We thank Simon Gordon, Søren Gray Worsøe Laursen, Javiera Martinez Gutierrez, Chisato Hamashima, Patrick Redmond, Matthew Thompson, and Niek de Wit who provided advice on cancer diagnosis in countries other than the UK and Australia. We also to thank Wasim Baqir and Ziad Laklouk from NHS England for information on the community pharmacy cancer diagnosis pilot programme.

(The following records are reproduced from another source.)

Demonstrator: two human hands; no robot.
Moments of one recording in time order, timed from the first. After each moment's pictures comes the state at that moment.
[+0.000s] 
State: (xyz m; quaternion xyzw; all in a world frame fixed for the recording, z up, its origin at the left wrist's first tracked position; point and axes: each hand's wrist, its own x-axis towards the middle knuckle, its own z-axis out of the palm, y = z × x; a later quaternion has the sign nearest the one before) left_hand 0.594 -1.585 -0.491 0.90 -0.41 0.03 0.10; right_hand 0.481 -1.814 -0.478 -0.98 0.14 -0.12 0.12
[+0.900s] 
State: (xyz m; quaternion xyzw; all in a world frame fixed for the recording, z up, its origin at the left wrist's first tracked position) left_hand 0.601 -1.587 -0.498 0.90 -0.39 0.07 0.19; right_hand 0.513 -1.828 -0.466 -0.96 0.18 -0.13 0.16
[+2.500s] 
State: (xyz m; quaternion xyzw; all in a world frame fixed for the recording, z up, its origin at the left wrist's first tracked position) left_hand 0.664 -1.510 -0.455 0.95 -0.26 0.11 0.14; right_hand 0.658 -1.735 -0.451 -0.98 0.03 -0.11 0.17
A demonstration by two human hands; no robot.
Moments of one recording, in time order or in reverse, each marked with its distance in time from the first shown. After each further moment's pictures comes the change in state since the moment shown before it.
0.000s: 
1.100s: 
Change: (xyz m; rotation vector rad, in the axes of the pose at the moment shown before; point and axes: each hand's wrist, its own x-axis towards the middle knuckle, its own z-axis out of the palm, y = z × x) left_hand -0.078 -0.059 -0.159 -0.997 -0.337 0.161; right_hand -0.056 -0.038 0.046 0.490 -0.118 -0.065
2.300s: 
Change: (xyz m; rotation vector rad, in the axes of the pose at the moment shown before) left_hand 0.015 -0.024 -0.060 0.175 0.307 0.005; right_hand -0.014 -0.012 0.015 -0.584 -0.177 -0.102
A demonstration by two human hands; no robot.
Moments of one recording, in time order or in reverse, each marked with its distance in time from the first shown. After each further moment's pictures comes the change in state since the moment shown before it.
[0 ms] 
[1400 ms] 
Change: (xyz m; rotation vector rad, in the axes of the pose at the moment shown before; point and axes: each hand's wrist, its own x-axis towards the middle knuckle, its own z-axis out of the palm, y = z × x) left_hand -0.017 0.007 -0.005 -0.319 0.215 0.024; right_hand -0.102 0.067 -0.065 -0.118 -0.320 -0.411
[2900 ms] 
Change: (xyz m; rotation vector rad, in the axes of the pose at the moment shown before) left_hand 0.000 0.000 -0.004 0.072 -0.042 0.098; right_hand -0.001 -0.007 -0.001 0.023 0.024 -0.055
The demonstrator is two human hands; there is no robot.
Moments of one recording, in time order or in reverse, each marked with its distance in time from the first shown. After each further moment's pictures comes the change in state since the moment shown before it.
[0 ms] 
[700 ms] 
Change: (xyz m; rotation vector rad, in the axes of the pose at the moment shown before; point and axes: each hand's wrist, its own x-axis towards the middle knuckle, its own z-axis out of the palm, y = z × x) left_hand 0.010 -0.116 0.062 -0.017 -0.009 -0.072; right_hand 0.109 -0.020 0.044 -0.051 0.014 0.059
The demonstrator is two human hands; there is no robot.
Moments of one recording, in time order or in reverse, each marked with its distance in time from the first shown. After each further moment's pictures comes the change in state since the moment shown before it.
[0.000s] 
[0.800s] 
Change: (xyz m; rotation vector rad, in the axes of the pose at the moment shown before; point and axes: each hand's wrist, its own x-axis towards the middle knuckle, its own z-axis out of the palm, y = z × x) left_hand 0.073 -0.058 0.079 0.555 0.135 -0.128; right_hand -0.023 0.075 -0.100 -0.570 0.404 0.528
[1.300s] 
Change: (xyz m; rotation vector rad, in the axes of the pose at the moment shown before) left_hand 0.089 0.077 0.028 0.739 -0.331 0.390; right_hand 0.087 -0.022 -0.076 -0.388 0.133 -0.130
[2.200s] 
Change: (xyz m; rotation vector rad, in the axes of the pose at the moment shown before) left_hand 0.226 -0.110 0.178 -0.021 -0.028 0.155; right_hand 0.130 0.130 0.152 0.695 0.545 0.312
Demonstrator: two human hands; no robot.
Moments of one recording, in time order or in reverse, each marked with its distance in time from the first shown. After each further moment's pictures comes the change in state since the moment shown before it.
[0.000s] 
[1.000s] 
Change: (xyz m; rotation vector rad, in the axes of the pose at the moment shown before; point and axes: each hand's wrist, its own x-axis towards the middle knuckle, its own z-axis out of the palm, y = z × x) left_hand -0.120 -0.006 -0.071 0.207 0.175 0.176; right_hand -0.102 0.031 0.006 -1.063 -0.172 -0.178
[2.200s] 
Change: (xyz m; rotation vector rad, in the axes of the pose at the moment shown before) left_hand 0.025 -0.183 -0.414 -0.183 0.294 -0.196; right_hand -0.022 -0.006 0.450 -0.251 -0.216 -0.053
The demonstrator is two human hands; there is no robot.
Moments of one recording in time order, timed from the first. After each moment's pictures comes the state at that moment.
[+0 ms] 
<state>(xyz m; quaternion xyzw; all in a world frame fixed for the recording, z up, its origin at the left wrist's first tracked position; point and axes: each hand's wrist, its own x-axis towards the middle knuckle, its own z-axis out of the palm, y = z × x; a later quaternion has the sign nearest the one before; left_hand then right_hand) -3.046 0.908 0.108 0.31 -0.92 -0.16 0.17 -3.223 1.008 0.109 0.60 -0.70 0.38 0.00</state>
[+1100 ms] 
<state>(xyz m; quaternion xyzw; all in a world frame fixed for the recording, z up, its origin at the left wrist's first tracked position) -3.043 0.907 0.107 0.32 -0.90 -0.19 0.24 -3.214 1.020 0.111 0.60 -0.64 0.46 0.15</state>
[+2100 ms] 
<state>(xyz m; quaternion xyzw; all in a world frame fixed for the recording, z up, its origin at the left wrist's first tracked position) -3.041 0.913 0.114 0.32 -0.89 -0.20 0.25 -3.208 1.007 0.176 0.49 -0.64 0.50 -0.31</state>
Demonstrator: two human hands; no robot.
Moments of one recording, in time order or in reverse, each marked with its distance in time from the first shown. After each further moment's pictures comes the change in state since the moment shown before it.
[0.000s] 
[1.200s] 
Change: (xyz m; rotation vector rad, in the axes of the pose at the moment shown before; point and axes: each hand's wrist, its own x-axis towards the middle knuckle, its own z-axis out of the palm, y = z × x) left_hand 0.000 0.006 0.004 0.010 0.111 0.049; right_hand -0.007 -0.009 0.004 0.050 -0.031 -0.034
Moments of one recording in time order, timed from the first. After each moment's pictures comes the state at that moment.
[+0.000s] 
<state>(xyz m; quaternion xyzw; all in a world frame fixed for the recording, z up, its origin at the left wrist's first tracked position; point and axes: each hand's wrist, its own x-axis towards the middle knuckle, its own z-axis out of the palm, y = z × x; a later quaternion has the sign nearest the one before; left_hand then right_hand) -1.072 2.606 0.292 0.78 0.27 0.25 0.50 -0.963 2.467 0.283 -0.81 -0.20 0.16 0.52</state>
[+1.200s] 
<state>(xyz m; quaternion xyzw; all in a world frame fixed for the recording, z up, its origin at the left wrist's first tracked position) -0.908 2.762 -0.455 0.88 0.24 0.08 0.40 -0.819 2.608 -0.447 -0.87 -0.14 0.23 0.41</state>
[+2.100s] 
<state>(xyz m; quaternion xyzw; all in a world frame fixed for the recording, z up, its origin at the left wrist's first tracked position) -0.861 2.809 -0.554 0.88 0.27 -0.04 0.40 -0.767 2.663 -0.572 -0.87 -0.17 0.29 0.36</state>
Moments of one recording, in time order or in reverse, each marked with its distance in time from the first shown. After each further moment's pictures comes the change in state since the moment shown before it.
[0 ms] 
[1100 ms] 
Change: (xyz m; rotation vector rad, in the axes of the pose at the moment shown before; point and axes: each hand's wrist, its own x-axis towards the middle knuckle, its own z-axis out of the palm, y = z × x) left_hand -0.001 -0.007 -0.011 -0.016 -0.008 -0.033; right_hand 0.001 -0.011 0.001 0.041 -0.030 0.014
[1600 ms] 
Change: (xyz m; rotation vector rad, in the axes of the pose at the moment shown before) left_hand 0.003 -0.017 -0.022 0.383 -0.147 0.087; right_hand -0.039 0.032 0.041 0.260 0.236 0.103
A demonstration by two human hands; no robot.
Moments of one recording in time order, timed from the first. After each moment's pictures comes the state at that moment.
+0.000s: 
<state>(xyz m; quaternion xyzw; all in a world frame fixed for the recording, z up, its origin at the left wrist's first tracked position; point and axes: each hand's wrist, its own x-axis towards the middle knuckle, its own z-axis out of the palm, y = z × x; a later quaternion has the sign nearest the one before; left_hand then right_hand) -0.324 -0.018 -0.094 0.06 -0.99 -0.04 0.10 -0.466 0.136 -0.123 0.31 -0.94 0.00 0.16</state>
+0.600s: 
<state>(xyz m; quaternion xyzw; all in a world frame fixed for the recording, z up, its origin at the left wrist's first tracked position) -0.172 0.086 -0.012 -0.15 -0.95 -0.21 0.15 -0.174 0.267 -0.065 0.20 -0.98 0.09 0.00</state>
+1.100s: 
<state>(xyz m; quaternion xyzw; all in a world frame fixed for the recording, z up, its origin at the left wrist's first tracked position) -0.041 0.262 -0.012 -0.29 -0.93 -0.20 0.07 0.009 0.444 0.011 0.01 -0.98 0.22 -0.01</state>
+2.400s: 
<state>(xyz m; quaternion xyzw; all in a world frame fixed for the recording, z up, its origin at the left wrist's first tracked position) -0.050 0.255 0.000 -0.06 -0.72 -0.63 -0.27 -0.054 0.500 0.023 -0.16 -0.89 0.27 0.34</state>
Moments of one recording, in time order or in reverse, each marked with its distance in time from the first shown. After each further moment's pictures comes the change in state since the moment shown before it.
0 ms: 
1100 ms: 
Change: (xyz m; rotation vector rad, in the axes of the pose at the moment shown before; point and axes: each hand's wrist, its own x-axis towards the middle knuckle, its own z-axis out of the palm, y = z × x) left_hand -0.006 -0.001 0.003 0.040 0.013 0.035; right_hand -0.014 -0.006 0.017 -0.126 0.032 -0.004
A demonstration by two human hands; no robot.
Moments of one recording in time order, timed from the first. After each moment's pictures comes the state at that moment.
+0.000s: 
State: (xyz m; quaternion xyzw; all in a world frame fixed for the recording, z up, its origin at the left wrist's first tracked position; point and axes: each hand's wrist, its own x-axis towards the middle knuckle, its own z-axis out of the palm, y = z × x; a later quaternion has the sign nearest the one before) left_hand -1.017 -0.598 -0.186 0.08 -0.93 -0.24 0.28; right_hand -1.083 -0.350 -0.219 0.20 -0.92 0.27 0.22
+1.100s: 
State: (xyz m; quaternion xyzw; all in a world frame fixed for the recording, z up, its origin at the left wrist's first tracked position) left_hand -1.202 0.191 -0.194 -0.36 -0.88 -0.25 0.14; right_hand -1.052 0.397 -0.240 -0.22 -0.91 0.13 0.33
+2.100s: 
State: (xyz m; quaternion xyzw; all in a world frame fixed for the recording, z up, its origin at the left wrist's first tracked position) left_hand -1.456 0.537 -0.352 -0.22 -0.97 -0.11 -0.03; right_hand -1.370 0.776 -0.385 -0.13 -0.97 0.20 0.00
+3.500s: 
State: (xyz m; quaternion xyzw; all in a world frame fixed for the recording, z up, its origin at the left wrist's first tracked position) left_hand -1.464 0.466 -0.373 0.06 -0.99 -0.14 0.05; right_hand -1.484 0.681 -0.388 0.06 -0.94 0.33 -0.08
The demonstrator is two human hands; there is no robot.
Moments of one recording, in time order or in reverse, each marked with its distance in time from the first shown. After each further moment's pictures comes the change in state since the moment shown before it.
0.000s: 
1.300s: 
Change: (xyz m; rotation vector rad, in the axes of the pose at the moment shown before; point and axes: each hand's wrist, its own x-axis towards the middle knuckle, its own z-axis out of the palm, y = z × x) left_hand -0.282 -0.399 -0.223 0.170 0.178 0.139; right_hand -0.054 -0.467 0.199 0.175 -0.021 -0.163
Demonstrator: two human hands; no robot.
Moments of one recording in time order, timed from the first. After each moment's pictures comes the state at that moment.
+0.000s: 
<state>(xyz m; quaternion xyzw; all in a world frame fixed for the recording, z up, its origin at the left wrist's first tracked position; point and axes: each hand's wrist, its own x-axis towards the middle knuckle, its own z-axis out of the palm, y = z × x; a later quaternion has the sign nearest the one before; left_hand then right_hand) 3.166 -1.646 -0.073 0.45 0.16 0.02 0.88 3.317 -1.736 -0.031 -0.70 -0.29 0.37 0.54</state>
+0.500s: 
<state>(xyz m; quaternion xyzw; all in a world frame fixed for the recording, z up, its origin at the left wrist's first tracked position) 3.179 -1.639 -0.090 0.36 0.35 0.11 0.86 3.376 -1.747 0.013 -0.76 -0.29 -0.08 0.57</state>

  • Contributors and sources: SHB, MR, DJ, and WTH are academic general practitioners with a research focus on cancer diagnosis in primary care. SW is an academic pharmacist who has led research focusing on improving patient safety and has worked as a pharmacist in primary care. CB is a patient who was diagnosed with cancer roughly a year after first presenting with symptoms to her GP when a physiotherapist requested an x ray examination. SHB prepared the first draft of the manuscript with co-authors providing revisions. We also consulted colleagues from Chile, Denmark, France, Israel, Japan, the Netherlands, the Republic of Ireland, and the United States to find international precedents. SHB is the guarantor.

  • Patient and public involvement: CB, a patient who has experienced diagnostic delay for cancer, is a co-author, contributing insights during preparation of the initial draft and helping to revise the manuscript along with all other co-authors.

  • Competing interests: We have read and understood BMJ policy on declaration of interests and have the following interests to declare: SHB is clinical lead for cancer for Leeds Office of West Yorkshire Integrated Care Board. In this role he has supported a scheme to facilitate community pharmacists to advise patients with common respiratory symptoms to have a chest x ray. During 2017-21 he was an executive committee member of the Fabian Society, a political think tank affiliated to the UK Labour party. In this role he co-edited a series of essays on health inequalities, the publication costs of which were paid for by the Association of the British Pharmaceutical Industry and Lloyd’s pharmacies. WTH sits on a primary care advisory group for NHS England and has advised on the current pilot of pharmacy cancer detection. He is a co-applicant on an NIHR funded study aiming to optimise colorectal cancer detection through pharmacies. All authors are writing in a personal capacity, and opinions expressed here should not be considered to represent the views of any organisation to which the authors have an affiliation.

  • Provenance and peer review: Not commissioned; externally peer reviewed.